October 31 marks the 500th anniversary of the Protestant Reformation started by Martin Luther (1498-1501) who many scholars maintain inspired Nazi anti-Semitism. The October 1, 2017 article in Florida’s Sun Sentinel newspaper on Luther includes the following disturbing paragraph. “‘It is clear that Martin Luther himself was an anti-Semite by the end of his life,’ says [Jochen] Birkenmeier [research director and curator of the Luther house museum in Eisenach, Germany], adding that many of Luther’s writings were used to justify the actions of the Third Reich. We can’t deny this side of Martin Luther, nor do we want to.”

The recent 2017 film “Martin Luther: The Idea that Changed the World” acknowledges Luther’s anti-Semitism, but contrary to Birkenmeier, it states that today’s Lutheran Church rejects this view of its founder. Luther is portrayed in the film suffering at times because of depression. He was also bothered from an early age by the conviction that he was a sinner and would be punished by God for his sins. He felt that all people, even when they act properly, are still sinners, that they are born in sin. As a young man, he could not figure out how to rid himself of sins. He would lash himself in the hope that the beatings would remove his sins, fasted often, and went to confessions more than any other person and spent more time in the confessional than anyone else. But, he felt that these acts did not remove the sins.

The October 30, 2017 article in The New Yorker by Joan Acocella describes Luther’s “severe pschospiritual crisis.” He suffered from “cold sweats, nausea, constipation, crushing headaches, ringing in his ears, together with depression, anxiety, and a general feeling that, as he put it, the angel of Satan was beating him with his fist.”

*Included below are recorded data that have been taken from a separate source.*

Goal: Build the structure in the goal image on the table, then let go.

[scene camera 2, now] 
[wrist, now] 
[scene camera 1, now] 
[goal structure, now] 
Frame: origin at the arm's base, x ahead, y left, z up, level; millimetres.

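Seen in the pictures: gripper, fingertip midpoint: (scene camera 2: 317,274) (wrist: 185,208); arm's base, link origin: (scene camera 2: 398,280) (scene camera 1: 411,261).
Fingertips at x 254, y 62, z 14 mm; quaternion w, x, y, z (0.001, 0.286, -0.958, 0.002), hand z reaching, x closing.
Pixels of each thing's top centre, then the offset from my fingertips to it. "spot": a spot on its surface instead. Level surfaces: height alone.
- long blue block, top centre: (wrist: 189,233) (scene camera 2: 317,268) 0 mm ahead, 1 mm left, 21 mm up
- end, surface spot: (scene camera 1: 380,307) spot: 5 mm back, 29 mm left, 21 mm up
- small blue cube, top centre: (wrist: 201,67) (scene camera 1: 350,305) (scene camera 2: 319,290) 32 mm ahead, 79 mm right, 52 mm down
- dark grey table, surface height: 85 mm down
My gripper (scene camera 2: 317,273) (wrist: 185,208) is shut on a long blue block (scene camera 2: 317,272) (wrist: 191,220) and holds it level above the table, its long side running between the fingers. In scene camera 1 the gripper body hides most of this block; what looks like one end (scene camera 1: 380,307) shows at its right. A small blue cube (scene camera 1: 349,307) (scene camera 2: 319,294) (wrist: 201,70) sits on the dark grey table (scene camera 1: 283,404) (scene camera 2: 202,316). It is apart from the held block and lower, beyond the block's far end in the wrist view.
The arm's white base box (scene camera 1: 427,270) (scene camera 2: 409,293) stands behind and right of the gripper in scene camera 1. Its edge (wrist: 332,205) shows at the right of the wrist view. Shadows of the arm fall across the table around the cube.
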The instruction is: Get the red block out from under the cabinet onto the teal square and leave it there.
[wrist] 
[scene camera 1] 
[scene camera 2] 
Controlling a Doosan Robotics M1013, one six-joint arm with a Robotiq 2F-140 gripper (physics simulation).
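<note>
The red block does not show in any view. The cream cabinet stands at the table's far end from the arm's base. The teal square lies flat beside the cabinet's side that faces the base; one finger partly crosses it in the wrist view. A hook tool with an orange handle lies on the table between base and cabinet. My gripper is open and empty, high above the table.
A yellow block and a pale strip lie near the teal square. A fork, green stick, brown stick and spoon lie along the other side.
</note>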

As he grew older, he developed a solution to his unrelenting pains that helped him grow to despise Jews. He felt that if a person had faith in Jesus, the person’s sins would be erased. His idea is based on the writings of the first century Paul that acts do not save a person. Paul wrote in Romans 3:28, “We hold that a person is justified by faith without the works prescribed by [Jewish] laws.” In Hebrews 11:6, Paul states that people do not please God unless they have faith. They must “believe that he is, and he is a rewarder of them that diligently seek him.” Luther felt that one can spend one’s life doing all kinds of good deeds and this will not satisfy God.

Paul’s view that only faith saves a person, not good deeds, is contradicted in the New Testament by James 2:24, “You see that a person is justified by works and not faith alone.” What did Luther do with James? Luther dismissed James. In his 1545 Preface to the New Testament, he called The Letter of James “an epistle of straw,” a document that should not be part of the New Testament. Since Jews did not have this faith, it is no surprise that Luther developed a vehement dislike of Jews.

In her New Yorker article, Acocella reveals that scholars agree that the story of the thirty-three-year-old monk Luther hammering 95 theses on the door of a Wittenberg, Germany church on October 31 1517 never happened, and she writes that Luther influenced Nazi anti-Semitism resulting in the murder of six million Jews.

She recognizes that the Germans during the time of Luther disliked Jews, but she quotes the scholar Heinz Schilling that Luther “despised them dementedly, ecstatically.” Luther, the scholar wrote, imagined the Devil stuffing the Jews’ orifices with fifth. “He stuffs and squirts them so full, that it overflows and swims out of every place, pure Devil’s filth, yes, it tastes so good to their hearts, and they guzzle it like sows.” When Judas “hanged himself [after the death of Jesus] so that his guts ripped, and as happens to those who are hanged, his bladder burst, then Jews had their golden cans and silver bowls ready, to catch the Judas piss…and afterwards together they ate the shit.” Luther recommended that synagogues should be burned down and Jewish houses destroyed. He preached that Christians have no moral responsibilities to Jews.

Thus, like many others, William Montgomery McGovern wrote in his 1941 book “From Luther to Hitler,” Luther laid the groundwork for the slaughter of six million Jews.